INFORMATION PROVIDED:

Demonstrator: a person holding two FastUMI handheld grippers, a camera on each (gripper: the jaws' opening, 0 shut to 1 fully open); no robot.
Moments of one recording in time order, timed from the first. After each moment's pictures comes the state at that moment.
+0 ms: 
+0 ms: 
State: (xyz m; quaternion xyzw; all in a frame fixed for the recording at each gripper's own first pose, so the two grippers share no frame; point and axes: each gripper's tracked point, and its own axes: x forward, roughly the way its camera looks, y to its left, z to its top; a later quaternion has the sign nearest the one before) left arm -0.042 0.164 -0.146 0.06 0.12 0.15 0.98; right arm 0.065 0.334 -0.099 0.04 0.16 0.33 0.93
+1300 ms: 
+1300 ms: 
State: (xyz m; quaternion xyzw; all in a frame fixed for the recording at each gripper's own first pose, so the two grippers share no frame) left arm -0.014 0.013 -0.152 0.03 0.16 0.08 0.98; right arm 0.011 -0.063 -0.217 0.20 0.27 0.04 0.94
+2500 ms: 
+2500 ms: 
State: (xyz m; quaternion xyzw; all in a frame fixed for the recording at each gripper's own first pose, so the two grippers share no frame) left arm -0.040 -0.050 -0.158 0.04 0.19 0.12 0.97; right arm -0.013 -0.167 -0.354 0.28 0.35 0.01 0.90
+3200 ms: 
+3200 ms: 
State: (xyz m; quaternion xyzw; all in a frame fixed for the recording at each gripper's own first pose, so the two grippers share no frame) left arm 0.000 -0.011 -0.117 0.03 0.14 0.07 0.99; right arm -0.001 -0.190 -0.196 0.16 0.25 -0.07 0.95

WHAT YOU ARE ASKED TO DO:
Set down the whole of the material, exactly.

REPLY TO THE TASK:
Demonstrator: a person holding two FastUMI handheld grippers, a camera on each (gripper: the jaws' opening, 0 shut to 1 fully open); no robot.
Moments of one recording in time order, timed from the first. After each moment's pictures comes the state at that moment.
+0 ms: 
+0 ms: 
State: (xyz m; quaternion xyzw; all in a frame fixed for the recording at each gripper's own first pose, so the two grippers share no frame; point and axes: each gripper's tracked point, and its own axes: x forward, roughly the way its camera looks, y to its left, z to its top; a later quaternion has the sign nearest the one before) left arm -0.042 0.164 -0.146 0.06 0.12 0.15 0.98; right arm 0.065 0.334 -0.099 0.04 0.16 0.33 0.93
+1300 ms: 
+1300 ms: 
State: (xyz m; quaternion xyzw; all in a frame fixed for the recording at each gripper's own first pose, so the two grippers share no frame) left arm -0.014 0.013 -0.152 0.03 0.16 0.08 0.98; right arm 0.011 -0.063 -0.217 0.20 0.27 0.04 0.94
+2500 ms: 
+2500 ms: 
State: (xyz m; quaternion xyzw; all in a frame fixed for the recording at each gripper's own first pose, so the two grippers share no frame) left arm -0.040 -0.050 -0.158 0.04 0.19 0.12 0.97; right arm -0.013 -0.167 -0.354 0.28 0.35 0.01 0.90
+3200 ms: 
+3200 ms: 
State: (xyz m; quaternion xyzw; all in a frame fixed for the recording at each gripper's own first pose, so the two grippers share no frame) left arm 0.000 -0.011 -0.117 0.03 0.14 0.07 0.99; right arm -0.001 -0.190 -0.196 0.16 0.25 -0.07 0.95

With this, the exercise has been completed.